## TASK DESCRIPTION
Reproduce this listing from its first line through the line with "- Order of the", inclusive, leaving out all that follows.

## SOURCE DATA

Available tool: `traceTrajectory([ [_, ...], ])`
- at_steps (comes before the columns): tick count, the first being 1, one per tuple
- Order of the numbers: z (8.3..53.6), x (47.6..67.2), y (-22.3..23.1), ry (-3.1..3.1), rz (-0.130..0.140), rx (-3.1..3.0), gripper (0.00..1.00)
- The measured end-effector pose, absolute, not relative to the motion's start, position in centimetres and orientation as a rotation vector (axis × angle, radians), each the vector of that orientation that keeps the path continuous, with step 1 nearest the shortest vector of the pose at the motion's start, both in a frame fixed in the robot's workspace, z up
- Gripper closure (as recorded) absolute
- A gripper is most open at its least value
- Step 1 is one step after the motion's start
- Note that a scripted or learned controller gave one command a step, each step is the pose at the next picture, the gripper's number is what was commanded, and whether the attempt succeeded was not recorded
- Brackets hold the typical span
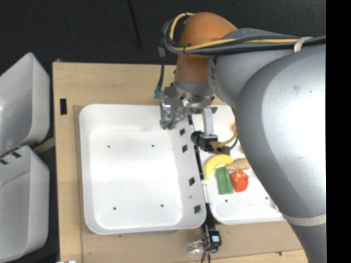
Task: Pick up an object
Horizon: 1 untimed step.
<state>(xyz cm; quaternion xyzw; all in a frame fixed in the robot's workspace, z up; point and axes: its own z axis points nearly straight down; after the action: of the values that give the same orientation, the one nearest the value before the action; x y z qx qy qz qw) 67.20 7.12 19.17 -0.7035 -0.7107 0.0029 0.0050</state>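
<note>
Where the two bins meet, the gripper (pixel 169 115) is positioned over the far right corner of the left bin (pixel 131 223), just beside the shared rim. Its state cannot be told, since the tip is small and blurred.

The objects available for picking are grouped in the right bin (pixel 247 217), close to its left wall. A yellow banana (pixel 215 164) is located farthest, with a green block (pixel 223 181) directly nearer and a red object (pixel 239 181) touching the block's right side. A tan item (pixel 239 163) is seen just right of the banana, and its shape cannot be made out.

Much of the right bin is covered by the grey arm (pixel 285 119), so its right side is hidden. At the left of the bench (pixel 68 163), two white moulded shapes (pixel 22 103) are cut off by the picture's edge.
</note>
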Motion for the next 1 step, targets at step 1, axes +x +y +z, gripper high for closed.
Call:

## EXERCISE RESULT
Available tool: `traceTrajectory([ [_, ...], ])`
- at_steps (comes before the columns): tick count, the first being 1, one per tuple
- Order of the numbers: z (8.3..53.6), x (47.6..67.2), y (-22.3..23.1), ry (-3.1..3.1), rz (-0.130..0.140), rx (-3.1..3.0), gripper (0.00..1.00)

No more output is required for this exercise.